Nothing but the lines from the top of the following entries through the line with "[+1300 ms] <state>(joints" should be printed, exactly as they are.

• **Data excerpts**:
────────────────

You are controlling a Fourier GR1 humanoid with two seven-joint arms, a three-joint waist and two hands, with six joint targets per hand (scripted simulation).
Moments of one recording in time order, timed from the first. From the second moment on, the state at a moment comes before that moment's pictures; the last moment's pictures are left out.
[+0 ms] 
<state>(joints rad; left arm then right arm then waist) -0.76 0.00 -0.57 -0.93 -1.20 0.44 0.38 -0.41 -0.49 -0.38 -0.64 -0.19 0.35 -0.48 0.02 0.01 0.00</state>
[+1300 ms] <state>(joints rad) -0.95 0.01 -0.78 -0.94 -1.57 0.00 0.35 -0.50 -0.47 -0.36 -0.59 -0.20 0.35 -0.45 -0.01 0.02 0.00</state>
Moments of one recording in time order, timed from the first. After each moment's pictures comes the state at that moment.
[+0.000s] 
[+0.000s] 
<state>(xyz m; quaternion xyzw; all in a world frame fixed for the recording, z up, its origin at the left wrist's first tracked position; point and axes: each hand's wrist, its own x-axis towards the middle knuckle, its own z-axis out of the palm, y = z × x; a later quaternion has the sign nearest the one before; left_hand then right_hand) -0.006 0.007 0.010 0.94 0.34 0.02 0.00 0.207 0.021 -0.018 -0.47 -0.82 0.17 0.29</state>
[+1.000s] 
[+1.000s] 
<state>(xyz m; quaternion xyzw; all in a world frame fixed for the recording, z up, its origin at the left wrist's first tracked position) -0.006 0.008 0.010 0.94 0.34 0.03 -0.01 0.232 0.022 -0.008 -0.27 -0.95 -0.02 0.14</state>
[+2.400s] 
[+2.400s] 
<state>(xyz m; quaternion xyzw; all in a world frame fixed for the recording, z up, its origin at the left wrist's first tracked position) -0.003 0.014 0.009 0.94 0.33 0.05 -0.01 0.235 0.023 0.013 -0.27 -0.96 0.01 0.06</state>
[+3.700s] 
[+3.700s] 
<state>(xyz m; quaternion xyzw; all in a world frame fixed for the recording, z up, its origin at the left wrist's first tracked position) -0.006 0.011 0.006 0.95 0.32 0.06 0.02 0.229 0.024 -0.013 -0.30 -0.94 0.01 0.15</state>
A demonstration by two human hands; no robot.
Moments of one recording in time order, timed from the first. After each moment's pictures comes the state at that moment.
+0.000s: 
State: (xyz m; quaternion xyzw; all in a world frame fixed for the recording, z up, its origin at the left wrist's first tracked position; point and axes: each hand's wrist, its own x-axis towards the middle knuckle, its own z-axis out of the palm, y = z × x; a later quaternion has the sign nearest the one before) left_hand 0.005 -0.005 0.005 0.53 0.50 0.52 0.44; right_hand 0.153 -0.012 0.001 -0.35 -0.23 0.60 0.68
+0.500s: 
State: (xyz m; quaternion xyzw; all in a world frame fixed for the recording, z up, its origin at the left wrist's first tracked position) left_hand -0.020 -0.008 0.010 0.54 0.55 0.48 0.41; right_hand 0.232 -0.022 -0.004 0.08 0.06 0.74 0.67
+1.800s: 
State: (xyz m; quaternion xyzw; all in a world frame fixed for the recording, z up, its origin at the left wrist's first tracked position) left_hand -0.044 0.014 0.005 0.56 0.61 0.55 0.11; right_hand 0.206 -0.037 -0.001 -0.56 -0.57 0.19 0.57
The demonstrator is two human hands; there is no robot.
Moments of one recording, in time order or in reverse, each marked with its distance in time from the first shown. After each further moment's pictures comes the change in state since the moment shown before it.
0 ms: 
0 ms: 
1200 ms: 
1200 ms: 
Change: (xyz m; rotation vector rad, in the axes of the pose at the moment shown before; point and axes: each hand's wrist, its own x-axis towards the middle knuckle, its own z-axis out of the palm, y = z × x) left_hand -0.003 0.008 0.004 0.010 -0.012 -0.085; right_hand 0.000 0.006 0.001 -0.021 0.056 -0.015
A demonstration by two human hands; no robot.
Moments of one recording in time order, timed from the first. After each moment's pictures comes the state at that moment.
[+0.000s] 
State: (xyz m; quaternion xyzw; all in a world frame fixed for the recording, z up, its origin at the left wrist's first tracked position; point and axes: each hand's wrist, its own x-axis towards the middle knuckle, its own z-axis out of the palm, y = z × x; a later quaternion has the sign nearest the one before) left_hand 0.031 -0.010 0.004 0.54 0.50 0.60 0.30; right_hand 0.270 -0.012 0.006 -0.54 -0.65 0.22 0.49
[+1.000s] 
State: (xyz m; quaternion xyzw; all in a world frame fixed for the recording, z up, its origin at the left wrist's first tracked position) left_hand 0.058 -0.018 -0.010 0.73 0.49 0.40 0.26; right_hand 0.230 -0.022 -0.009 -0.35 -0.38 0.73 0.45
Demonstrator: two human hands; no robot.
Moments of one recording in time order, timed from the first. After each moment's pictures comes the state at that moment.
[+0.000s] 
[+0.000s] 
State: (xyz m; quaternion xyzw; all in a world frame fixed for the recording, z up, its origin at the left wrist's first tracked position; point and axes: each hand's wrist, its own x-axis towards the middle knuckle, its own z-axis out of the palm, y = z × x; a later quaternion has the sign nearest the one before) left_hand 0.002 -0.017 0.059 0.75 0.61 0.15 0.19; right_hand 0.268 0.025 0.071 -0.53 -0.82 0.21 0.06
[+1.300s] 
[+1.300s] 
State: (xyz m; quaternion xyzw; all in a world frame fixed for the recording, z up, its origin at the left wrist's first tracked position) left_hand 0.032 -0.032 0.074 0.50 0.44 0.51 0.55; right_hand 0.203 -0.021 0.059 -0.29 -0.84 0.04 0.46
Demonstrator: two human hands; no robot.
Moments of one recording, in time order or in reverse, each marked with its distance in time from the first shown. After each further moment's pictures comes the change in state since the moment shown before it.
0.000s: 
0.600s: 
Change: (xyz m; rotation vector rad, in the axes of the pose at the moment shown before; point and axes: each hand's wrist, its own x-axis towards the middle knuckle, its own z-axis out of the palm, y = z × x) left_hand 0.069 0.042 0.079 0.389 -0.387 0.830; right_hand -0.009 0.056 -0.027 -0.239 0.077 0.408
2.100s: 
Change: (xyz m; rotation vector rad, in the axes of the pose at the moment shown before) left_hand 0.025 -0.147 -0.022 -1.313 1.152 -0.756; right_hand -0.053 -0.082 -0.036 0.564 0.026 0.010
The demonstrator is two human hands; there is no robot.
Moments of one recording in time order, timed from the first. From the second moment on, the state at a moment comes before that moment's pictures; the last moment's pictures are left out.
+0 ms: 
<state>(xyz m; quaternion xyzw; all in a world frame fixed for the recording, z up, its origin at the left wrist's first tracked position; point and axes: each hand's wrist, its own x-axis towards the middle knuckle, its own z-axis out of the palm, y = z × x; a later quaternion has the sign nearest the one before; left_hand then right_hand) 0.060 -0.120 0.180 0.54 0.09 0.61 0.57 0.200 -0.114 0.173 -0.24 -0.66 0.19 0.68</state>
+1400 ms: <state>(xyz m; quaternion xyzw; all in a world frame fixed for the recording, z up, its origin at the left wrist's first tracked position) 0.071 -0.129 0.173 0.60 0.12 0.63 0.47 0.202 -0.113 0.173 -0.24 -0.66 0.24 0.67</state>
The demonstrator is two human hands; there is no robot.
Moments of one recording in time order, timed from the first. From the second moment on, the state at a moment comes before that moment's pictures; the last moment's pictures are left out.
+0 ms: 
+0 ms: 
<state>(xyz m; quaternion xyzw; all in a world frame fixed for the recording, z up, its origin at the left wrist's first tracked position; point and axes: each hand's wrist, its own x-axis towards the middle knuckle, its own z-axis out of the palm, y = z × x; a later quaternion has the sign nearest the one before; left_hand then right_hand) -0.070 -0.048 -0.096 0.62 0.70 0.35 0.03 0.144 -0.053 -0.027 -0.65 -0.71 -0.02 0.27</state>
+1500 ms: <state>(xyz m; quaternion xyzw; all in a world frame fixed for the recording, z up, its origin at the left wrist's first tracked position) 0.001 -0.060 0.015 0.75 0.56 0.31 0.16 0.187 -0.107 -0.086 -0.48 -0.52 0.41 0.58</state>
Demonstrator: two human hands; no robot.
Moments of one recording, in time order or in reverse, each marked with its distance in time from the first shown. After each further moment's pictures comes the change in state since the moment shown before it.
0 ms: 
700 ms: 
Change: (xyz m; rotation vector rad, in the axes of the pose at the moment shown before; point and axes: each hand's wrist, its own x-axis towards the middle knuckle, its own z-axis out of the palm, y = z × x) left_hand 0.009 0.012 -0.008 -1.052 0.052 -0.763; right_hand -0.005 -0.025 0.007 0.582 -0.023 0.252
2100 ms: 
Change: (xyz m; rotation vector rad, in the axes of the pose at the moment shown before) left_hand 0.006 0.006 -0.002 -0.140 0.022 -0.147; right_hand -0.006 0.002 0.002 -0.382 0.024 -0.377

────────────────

• **TASK OUTPUT**:
You are controlling a Fourier GR1 humanoid with two seven-joint arms, a three-joint waist and two hands, with six joint targets per hand (scripted simulation).
Moments of one recording in time order, timed from the first. From the second moment on, the state at a moment comes before that moment's pictures; the last moment's pictures are left out.
[+0 ms] 
<state>(joints rad; left arm then right arm then waist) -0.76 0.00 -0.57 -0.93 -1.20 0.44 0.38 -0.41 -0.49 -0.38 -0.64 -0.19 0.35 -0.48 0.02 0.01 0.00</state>
[+1300 ms] <state>(joints rad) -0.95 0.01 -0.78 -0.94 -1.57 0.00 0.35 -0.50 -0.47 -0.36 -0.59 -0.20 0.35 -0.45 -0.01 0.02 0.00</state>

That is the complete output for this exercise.